## What the task asks
Could you transcribe every record below exactly as it stands?

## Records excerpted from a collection
***

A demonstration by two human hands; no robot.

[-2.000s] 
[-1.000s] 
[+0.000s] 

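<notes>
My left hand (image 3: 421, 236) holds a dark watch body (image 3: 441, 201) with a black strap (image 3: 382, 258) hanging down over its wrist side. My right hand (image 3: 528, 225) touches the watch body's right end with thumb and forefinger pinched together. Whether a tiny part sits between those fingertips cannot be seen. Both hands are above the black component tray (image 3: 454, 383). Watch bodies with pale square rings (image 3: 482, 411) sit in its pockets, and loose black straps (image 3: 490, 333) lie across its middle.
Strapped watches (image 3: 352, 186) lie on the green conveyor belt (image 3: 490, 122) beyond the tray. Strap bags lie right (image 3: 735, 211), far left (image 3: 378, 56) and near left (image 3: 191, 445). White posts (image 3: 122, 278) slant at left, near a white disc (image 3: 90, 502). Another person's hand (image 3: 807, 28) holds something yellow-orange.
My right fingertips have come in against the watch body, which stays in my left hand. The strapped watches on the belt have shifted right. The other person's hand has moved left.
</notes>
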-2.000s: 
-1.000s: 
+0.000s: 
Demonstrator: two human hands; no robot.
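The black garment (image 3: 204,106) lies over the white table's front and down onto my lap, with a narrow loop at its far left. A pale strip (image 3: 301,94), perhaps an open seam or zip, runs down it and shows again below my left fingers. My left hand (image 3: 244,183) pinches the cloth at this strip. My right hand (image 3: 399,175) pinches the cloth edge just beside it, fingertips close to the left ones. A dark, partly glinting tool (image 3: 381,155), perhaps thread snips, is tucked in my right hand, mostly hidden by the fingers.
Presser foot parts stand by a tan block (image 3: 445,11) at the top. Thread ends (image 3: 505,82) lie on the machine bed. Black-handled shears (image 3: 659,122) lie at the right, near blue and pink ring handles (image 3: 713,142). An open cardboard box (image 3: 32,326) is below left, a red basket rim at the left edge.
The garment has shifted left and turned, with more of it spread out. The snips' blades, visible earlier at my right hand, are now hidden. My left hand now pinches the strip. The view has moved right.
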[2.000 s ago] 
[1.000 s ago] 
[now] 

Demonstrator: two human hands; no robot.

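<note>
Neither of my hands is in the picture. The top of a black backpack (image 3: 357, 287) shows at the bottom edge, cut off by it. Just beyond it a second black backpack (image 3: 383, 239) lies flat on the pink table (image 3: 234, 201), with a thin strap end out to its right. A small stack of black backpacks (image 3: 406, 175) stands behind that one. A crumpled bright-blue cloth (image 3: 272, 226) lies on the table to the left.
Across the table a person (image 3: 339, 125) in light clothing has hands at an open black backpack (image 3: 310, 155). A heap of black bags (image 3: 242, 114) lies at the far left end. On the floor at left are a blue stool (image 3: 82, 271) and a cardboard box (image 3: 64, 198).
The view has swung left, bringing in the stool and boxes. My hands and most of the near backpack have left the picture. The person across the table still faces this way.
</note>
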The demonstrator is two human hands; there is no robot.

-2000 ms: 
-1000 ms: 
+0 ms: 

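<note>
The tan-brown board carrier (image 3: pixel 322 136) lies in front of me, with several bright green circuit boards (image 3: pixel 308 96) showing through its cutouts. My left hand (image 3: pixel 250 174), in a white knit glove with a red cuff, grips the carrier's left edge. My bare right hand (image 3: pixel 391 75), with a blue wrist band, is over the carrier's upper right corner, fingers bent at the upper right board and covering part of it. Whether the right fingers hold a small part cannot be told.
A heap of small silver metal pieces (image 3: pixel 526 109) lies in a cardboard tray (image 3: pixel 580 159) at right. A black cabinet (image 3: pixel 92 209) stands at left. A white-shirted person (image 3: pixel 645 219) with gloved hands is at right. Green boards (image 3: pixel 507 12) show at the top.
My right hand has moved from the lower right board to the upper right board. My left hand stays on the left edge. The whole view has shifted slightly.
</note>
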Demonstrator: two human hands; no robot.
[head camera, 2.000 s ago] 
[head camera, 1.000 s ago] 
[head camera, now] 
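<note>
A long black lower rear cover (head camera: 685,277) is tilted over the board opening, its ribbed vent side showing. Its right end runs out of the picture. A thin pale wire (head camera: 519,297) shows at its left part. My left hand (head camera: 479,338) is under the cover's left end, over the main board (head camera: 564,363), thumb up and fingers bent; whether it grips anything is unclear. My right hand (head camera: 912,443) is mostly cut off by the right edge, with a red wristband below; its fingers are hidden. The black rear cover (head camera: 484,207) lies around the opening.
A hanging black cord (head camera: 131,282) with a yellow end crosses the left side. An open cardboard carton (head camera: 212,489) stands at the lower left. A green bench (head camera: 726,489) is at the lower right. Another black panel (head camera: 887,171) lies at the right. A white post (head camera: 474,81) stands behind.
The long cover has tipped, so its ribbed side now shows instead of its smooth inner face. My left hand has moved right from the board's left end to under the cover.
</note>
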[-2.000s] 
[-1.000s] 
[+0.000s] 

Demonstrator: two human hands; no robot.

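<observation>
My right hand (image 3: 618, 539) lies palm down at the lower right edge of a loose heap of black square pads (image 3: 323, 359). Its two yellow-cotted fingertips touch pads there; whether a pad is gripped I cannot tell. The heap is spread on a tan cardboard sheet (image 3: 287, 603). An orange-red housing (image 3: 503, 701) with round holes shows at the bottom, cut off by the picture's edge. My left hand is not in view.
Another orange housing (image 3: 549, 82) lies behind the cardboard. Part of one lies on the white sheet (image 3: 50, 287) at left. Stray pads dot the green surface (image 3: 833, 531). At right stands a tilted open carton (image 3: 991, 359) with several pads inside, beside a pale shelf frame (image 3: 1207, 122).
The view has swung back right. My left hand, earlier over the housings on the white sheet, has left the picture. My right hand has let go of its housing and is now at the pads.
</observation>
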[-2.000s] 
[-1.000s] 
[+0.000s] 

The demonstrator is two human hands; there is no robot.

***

## Your solution
A demonstration by two human hands; no robot.

[-2.000s] 
[-1.000s] 
[+0.000s] 

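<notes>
My left hand (image 3: 421, 236) holds a dark watch body (image 3: 441, 201) with a black strap (image 3: 382, 258) hanging down over its wrist side. My right hand (image 3: 528, 225) touches the watch body's right end with thumb and forefinger pinched together. Whether a tiny part sits between those fingertips cannot be seen. Both hands are above the black component tray (image 3: 454, 383). Watch bodies with pale square rings (image 3: 482, 411) sit in its pockets, and loose black straps (image 3: 490, 333) lie across its middle.
Strapped watches (image 3: 352, 186) lie on the green conveyor belt (image 3: 490, 122) beyond the tray. Strap bags lie right (image 3: 735, 211), far left (image 3: 378, 56) and near left (image 3: 191, 445). White posts (image 3: 122, 278) slant at left, near a white disc (image 3: 90, 502). Another person's hand (image 3: 807, 28) holds something yellow-orange.
My right fingertips have come in against the watch body, which stays in my left hand. The strapped watches on the belt have shifted right. The other person's hand has moved left.
</notes>
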-2.000s: 
-1.000s: 
+0.000s: 
Demonstrator: two human hands; no robot.
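The black garment (image 3: 204,106) lies over the white table's front and down onto my lap, with a narrow loop at its far left. A pale strip (image 3: 301,94), perhaps an open seam or zip, runs down it and shows again below my left fingers. My left hand (image 3: 244,183) pinches the cloth at this strip. My right hand (image 3: 399,175) pinches the cloth edge just beside it, fingertips close to the left ones. A dark, partly glinting tool (image 3: 381,155), perhaps thread snips, is tucked in my right hand, mostly hidden by the fingers.
Presser foot parts stand by a tan block (image 3: 445,11) at the top. Thread ends (image 3: 505,82) lie on the machine bed. Black-handled shears (image 3: 659,122) lie at the right, near blue and pink ring handles (image 3: 713,142). An open cardboard box (image 3: 32,326) is below left, a red basket rim at the left edge.
The garment has shifted left and turned, with more of it spread out. The snips' blades, visible earlier at my right hand, are now hidden. My left hand now pinches the strip. The view has moved right.
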[2.000 s ago] 
[1.000 s ago] 
[now] 

Demonstrator: two human hands; no robot.

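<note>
Neither of my hands is in the picture. The top of a black backpack (image 3: 357, 287) shows at the bottom edge, cut off by it. Just beyond it a second black backpack (image 3: 383, 239) lies flat on the pink table (image 3: 234, 201), with a thin strap end out to its right. A small stack of black backpacks (image 3: 406, 175) stands behind that one. A crumpled bright-blue cloth (image 3: 272, 226) lies on the table to the left.
Across the table a person (image 3: 339, 125) in light clothing has hands at an open black backpack (image 3: 310, 155). A heap of black bags (image 3: 242, 114) lies at the far left end. On the floor at left are a blue stool (image 3: 82, 271) and a cardboard box (image 3: 64, 198).
The view has swung left, bringing in the stool and boxes. My hands and most of the near backpack have left the picture. The person across the table still faces this way.
</note>
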The demonstrator is two human hands; there is no robot.

-2000 ms: 
-1000 ms: 
+0 ms: 

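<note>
The tan-brown board carrier (image 3: pixel 322 136) lies in front of me, with several bright green circuit boards (image 3: pixel 308 96) showing through its cutouts. My left hand (image 3: pixel 250 174), in a white knit glove with a red cuff, grips the carrier's left edge. My bare right hand (image 3: pixel 391 75), with a blue wrist band, is over the carrier's upper right corner, fingers bent at the upper right board and covering part of it. Whether the right fingers hold a small part cannot be told.
A heap of small silver metal pieces (image 3: pixel 526 109) lies in a cardboard tray (image 3: pixel 580 159) at right. A black cabinet (image 3: pixel 92 209) stands at left. A white-shirted person (image 3: pixel 645 219) with gloved hands is at right. Green boards (image 3: pixel 507 12) show at the top.
My right hand has moved from the lower right board to the upper right board. My left hand stays on the left edge. The whole view has shifted slightly.
</note>
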Demonstrator: two human hands; no robot.
[head camera, 2.000 s ago] 
[head camera, 1.000 s ago] 
[head camera, now] 
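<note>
A long black lower rear cover (head camera: 685,277) is tilted over the board opening, its ribbed vent side showing. Its right end runs out of the picture. A thin pale wire (head camera: 519,297) shows at its left part. My left hand (head camera: 479,338) is under the cover's left end, over the main board (head camera: 564,363), thumb up and fingers bent; whether it grips anything is unclear. My right hand (head camera: 912,443) is mostly cut off by the right edge, with a red wristband below; its fingers are hidden. The black rear cover (head camera: 484,207) lies around the opening.
A hanging black cord (head camera: 131,282) with a yellow end crosses the left side. An open cardboard carton (head camera: 212,489) stands at the lower left. A green bench (head camera: 726,489) is at the lower right. Another black panel (head camera: 887,171) lies at the right. A white post (head camera: 474,81) stands behind.
The long cover has tipped, so its ribbed side now shows instead of its smooth inner face. My left hand has moved right from the board's left end to under the cover.
</note>
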[-2.000s] 
[-1.000s] 
[+0.000s] 

Demonstrator: two human hands; no robot.

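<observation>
My right hand (image 3: 618, 539) lies palm down at the lower right edge of a loose heap of black square pads (image 3: 323, 359). Its two yellow-cotted fingertips touch pads there; whether a pad is gripped I cannot tell. The heap is spread on a tan cardboard sheet (image 3: 287, 603). An orange-red housing (image 3: 503, 701) with round holes shows at the bottom, cut off by the picture's edge. My left hand is not in view.
Another orange housing (image 3: 549, 82) lies behind the cardboard. Part of one lies on the white sheet (image 3: 50, 287) at left. Stray pads dot the green surface (image 3: 833, 531). At right stands a tilted open carton (image 3: 991, 359) with several pads inside, beside a pale shelf frame (image 3: 1207, 122).
The view has swung back right. My left hand, earlier over the housings on the white sheet, has left the picture. My right hand has let go of its housing and is now at the pads.
</observation>
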[-2.000s] 
[-1.000s] 
[+0.000s] 

The demonstrator is two human hands; there is no robot.

Nothing more is required for this answer.